Машка хорошая, дурочка просто. Меня в грош не ставит. Лидка тоже не ставит: засядет в своей флишке и не нужен никто. А про внуков заговоришь – истерика. Что они за поколение такое? Напялят маску и лежат целый день. Чипы себе ставят. А нам чипы нельзя. После чипов пить не полагается. А как при нашей профессии не пить? Не поймёт клиентура. Непьющий слесарь – вор. Это в Плеснёвке все знают.

Гриша, не отвлекайся. Гриша, пора сказать Максимычу, отбояриться и домой.

Гриша сидит, как под наркозом. Ким, очнись! Ну-ка! Боль не навсегда. Боль не твоя. Соскреби её и не впадай в ступор. И Гришу этого соскреби.

Самое тяжёлое в этой работе – ломать себя через колено.
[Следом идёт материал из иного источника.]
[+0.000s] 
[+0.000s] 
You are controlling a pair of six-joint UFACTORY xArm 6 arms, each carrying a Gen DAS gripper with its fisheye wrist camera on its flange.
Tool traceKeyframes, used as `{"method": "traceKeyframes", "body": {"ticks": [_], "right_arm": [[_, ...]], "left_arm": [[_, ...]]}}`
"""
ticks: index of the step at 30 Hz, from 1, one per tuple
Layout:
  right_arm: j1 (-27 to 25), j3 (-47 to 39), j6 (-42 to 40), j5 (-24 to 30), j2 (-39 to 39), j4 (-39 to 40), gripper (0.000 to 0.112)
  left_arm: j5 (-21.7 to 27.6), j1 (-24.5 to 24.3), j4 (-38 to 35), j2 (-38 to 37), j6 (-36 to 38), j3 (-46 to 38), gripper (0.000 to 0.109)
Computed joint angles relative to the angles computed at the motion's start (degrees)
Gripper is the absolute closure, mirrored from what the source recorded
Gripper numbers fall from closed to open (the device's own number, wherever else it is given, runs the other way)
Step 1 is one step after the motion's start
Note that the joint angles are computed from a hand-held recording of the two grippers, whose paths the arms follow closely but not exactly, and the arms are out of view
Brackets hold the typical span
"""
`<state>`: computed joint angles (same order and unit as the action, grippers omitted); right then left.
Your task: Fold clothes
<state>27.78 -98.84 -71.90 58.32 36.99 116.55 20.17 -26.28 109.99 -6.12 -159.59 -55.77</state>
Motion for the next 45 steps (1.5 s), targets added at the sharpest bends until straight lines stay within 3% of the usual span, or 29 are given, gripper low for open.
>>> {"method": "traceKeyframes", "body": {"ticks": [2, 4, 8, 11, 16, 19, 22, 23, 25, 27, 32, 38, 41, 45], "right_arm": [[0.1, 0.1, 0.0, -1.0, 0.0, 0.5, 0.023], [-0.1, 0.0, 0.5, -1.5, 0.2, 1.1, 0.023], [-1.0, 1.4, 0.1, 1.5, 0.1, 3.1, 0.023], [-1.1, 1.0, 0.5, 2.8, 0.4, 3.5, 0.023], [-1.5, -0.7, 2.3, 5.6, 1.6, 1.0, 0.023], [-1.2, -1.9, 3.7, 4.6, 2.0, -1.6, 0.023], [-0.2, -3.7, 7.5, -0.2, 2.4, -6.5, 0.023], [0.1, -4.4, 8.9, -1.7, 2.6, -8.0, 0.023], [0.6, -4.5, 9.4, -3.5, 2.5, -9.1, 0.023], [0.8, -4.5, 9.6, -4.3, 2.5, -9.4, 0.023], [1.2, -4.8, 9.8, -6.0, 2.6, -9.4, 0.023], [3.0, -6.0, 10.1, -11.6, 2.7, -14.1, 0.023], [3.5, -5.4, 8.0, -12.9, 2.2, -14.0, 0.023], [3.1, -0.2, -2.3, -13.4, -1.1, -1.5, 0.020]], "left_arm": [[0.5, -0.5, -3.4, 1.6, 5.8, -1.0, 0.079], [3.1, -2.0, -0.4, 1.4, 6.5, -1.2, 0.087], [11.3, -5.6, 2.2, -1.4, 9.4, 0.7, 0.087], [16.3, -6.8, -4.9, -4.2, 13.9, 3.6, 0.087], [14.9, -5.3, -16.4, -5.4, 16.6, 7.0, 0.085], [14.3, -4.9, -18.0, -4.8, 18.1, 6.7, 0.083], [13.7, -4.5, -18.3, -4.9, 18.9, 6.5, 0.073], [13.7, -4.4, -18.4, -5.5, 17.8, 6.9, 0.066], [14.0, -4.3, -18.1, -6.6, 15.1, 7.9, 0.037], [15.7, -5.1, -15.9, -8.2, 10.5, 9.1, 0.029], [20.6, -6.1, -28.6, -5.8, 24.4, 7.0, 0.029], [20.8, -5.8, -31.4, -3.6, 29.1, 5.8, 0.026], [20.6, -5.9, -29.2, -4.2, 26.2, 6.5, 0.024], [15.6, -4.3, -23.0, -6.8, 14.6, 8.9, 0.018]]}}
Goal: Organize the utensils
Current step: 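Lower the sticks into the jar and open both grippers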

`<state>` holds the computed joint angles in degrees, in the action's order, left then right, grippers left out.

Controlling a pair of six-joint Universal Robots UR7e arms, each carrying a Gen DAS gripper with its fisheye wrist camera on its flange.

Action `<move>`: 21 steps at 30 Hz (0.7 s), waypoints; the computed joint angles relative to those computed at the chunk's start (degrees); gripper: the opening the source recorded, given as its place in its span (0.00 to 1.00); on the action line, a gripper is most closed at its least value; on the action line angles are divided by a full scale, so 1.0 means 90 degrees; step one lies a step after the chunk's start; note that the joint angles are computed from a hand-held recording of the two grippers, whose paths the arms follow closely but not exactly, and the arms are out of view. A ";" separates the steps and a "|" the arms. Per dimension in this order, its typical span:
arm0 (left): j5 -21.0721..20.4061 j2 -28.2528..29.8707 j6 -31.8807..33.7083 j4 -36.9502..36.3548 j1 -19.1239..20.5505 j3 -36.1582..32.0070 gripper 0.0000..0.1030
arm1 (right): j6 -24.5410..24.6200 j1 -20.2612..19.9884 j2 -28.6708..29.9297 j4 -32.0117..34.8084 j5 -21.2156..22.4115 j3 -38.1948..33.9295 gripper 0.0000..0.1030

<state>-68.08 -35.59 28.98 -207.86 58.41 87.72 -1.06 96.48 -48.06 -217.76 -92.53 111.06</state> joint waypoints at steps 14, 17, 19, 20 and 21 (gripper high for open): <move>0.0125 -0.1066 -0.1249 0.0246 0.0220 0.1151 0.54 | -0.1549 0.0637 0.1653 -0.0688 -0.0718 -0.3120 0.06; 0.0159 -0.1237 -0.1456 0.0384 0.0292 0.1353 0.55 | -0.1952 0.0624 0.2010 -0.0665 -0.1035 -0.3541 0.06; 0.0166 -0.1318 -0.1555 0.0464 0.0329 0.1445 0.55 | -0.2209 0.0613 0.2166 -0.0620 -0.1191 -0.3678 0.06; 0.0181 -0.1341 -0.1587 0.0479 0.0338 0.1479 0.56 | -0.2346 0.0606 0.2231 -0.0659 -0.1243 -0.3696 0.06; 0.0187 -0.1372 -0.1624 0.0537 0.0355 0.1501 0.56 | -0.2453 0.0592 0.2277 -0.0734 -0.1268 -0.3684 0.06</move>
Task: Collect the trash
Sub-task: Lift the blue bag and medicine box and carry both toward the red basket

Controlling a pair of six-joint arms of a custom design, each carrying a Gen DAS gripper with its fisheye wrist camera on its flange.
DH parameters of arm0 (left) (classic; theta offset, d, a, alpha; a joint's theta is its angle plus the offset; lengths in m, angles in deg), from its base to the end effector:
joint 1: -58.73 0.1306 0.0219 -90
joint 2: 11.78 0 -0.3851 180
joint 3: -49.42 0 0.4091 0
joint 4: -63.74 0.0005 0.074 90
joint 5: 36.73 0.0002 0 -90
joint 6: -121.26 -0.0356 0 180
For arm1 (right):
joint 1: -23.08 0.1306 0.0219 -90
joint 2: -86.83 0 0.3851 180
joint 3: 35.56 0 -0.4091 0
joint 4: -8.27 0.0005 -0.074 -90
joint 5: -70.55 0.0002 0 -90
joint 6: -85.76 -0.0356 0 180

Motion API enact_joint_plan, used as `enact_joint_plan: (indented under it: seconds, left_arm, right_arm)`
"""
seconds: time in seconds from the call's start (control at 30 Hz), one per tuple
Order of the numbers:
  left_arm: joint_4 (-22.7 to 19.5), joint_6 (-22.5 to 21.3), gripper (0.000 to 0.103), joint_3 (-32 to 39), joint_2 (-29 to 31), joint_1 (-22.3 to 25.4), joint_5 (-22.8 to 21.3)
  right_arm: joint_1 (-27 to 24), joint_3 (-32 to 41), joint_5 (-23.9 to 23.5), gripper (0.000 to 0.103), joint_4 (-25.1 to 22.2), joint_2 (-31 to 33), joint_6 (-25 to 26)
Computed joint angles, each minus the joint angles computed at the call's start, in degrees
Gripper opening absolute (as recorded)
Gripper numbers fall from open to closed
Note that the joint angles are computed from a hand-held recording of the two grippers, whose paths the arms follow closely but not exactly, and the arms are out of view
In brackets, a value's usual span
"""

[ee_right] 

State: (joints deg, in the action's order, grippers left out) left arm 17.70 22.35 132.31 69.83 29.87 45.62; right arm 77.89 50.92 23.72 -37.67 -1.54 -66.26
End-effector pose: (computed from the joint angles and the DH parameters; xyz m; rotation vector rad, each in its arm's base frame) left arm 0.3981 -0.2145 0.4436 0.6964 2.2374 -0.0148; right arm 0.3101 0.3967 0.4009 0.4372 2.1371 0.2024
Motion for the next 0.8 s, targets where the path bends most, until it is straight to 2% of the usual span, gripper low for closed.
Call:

Ломаешь флюента, а кости трещат свои. И слова чужие на ум лезут. Раскачай его.

– Мужики, я с вами посижу, а пить не буду… – сказал я быстро. – Не надо мне сегодня. На таблетках я.

Костя оживился:

– Ну, жаль… – протянул он руку к бутылке. – Давай, Максимыч, напузырь нам по бокалу. Мне бежать скоро.

– Ты погоди, салага, – оборвал Шахов. – Ты чё, Гриша, на работе утомился? Не ел, поди, ничего? Смотри у меня… Мало нас, настоящих, осталось. Давай-ка двадцать капель для инаугурации.

Он поднял пустой стакан. На клейком стекле отпечатались пальцы.

– Не-е-е… – остановил я. – Не могу сегодня. Верке обещал, а тут ещё сердце… Спина стреляет.